Snowflake Role-Based Access Control Simplified

Snowflake provides a pre-defined set of roles that are used to give access to someone who can perform required operations on a specific objects on an account such as schemas, tables, views etc. The roles are entities through which we give privileges on database objects to grant and provoke. Roles that are assigned to the users help them to access and perform operations that are required in their business structure. But these roles should be restricted to only appropriate personnel and not to everyone.

Snowflake RBAC (Role-Based Access Controls) is the part of Access Control Framework that allows to give privileges by the object owners to roles and that roles in turn are linked to the users that can restrict and allow operations to be performed on the objects. To simply it lets say – the actions performed by users on the Snowflake objects are based on the privileges that are associated with the user’s current role. In Snowflake, we can assign Roles to the other roles that means hierarchies are allowed here.

Before we look at the simplified model of RBAC, lets have a look at the 5 system-defined roles that users must adhere.

ACCOUNTADMIN: It is the most powerful role in the system that has all the privileges of SYSADMIN and SECURITYADMIN. This role is used only at the beginning of setting up the Snowflake. This role can help to visualize the resources used by each warehouse.
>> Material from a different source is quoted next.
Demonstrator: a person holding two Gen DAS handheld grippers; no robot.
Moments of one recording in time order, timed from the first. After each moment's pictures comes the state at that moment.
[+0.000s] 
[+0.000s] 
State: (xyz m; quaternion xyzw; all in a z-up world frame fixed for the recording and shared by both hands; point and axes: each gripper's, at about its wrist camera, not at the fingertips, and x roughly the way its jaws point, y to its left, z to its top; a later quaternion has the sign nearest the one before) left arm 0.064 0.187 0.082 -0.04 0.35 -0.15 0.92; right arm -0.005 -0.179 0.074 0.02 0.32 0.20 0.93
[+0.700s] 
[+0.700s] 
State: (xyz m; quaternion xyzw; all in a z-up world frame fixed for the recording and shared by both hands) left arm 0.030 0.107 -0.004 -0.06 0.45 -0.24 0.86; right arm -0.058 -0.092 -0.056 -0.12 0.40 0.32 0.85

SECURITYADMIN: This role is useful to control the users, roles, and their privileges. All roles, users, and their privileges are only owned by Security Administrator.

USERADMIN: This role creates the users and roles.
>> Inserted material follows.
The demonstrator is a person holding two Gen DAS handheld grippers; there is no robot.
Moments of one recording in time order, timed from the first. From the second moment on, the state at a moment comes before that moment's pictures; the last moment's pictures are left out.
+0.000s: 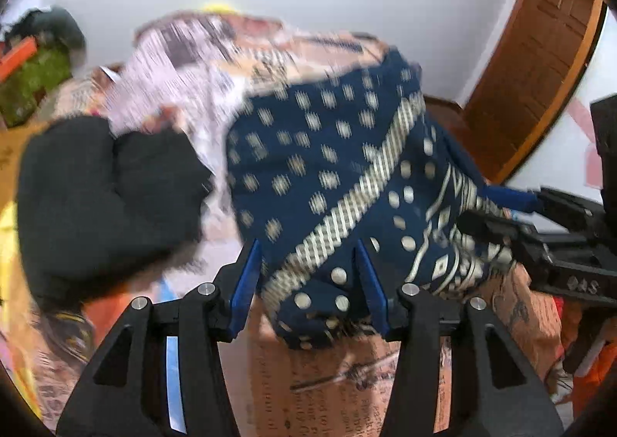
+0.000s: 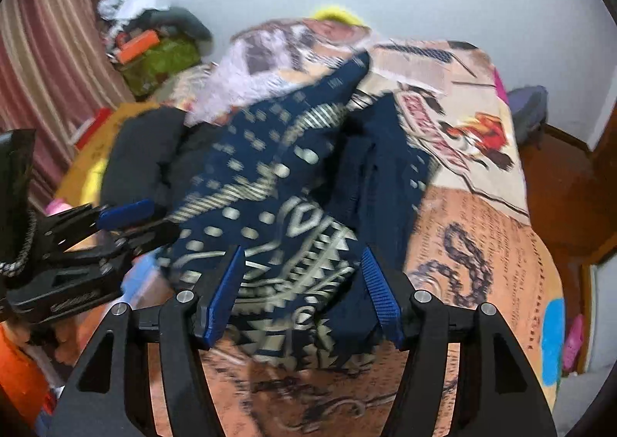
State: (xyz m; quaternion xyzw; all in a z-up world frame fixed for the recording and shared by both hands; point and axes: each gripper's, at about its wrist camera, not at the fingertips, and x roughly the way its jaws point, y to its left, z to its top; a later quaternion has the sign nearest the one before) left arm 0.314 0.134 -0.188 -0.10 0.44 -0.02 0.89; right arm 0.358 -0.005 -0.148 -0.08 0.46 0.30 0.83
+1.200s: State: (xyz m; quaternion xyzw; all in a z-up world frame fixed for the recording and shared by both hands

SYSADMIN: This role helps to create objects in Snowflake. It is responsible for all databases, warehouses, schemas, tables, and views.

PUBLIC: This role is automatically generated and is assigned to every user and role and is publicly available.

Now we have seen the 5 system generated roles, lets have a look at the Simplified RBAC Model.

Related: Snowflake Security

A Simplified RBAC Model

Here we will see the different roles that are divided into logical levels that helps to simplify the RBAC requirement capture and also the inheritance of the privileges. The logical levels are:

Level 0 or System Roles: In this level, all domain roles are rolling up to native Snowflake system role.

Level 1 or Domain Roles: Suppose if the organization or a company has to keep multiple independent domains under one account, then Level 1 or Domain role helps to realize that.

Level 2 or Functional Roles: These roles are assigned to the users and are the actual role maps of the real-world role of the users.

Level A or Access Roles: It is the lowest level role that has the actual access and privileges on DB objects. It maintain the access according to the user’s requirements at the database and schema.

To summarize it, these levels of access define your access roles according to clients needs. The real-life roles are translated into the Functional Roles and depending on the number of environments, the domain roles must be captured.